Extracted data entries
● ● ● ● ●
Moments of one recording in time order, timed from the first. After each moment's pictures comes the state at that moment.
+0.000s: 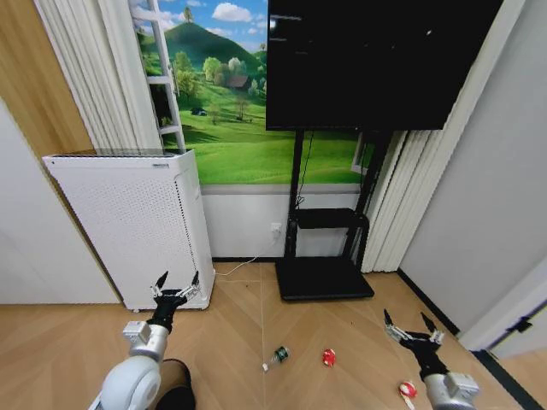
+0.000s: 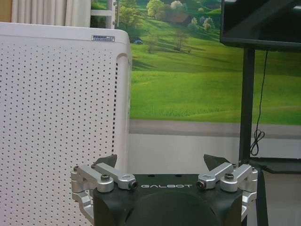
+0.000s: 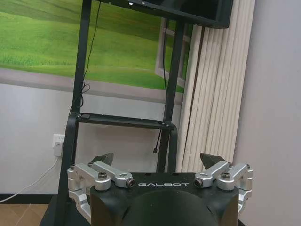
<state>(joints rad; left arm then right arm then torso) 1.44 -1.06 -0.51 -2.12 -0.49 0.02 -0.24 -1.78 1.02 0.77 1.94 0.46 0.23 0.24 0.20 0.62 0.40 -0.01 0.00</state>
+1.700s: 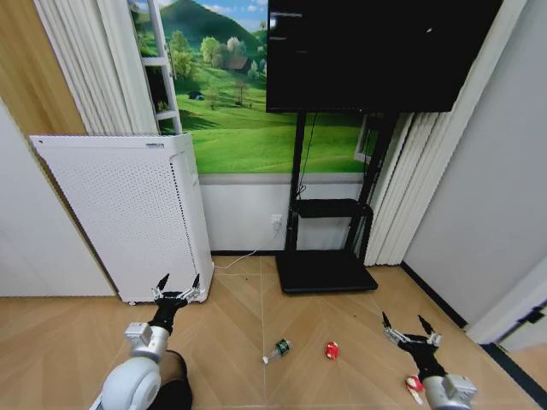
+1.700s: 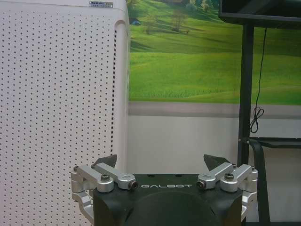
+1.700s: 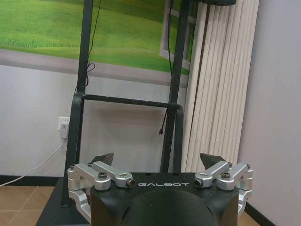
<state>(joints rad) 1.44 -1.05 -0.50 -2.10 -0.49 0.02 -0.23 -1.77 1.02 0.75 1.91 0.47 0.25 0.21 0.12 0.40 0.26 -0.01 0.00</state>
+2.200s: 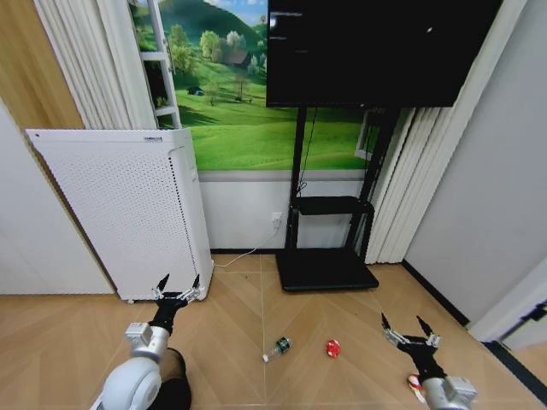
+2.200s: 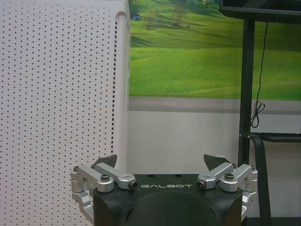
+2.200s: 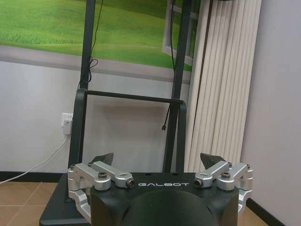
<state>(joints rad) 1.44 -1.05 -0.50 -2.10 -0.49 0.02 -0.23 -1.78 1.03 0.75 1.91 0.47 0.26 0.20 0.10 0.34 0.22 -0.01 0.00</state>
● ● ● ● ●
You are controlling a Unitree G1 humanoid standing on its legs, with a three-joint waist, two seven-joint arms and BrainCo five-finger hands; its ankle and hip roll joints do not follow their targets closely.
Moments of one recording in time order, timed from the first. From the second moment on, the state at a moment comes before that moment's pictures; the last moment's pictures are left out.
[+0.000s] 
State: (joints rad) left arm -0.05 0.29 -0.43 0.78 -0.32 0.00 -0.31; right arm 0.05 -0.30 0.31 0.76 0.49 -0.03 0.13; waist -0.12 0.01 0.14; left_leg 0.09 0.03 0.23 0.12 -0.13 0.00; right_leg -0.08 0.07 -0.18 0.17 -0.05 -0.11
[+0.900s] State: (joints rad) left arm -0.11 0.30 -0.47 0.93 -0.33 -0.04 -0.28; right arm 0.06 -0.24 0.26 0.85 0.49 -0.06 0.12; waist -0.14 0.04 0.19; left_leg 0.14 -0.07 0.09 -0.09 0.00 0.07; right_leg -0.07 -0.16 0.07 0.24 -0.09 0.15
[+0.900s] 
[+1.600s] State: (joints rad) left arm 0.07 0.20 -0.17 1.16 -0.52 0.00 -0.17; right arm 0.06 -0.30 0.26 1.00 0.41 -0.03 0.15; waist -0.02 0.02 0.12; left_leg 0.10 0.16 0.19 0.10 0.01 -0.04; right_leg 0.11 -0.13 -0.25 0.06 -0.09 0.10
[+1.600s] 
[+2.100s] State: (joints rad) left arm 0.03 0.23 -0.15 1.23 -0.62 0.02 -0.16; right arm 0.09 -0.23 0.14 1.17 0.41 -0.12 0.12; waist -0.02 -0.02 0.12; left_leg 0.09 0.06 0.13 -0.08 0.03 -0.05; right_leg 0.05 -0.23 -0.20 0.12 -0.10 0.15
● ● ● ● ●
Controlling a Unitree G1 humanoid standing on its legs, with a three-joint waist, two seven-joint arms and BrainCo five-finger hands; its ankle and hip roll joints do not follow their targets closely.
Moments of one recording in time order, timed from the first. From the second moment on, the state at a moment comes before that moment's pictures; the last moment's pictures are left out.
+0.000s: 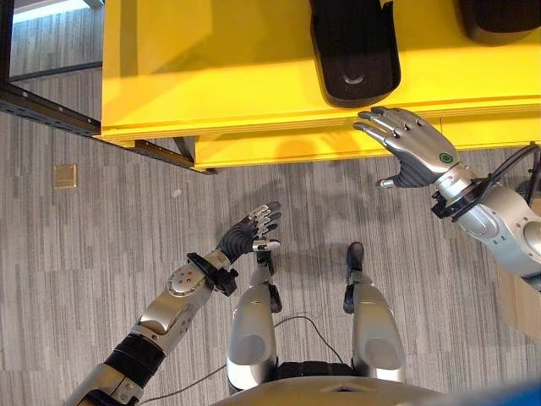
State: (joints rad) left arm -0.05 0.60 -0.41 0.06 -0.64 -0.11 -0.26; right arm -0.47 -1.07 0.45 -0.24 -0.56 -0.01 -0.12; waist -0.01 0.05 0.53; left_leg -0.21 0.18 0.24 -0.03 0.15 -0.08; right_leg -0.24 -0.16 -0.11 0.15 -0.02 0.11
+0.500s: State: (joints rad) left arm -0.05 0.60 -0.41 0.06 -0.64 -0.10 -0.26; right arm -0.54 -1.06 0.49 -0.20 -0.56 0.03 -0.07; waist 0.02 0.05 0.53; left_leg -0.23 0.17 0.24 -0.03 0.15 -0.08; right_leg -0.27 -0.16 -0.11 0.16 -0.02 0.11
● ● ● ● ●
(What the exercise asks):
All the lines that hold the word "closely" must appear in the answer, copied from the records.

(Answer section):
You are controlling a Unitree G1 humanoid standing on its legs, with a three-joint waist, two seven-joint arms and BrainCo five-finger hands; its ankle and hip roll joints do not follow their targets closely.
Controlling a Unitree G1 humanoid standing on its legs, with a three-joint waist, two seven-joint arms and BrainCo five-finger hands; its ankle and hip roll joints do not follow their targets closely.

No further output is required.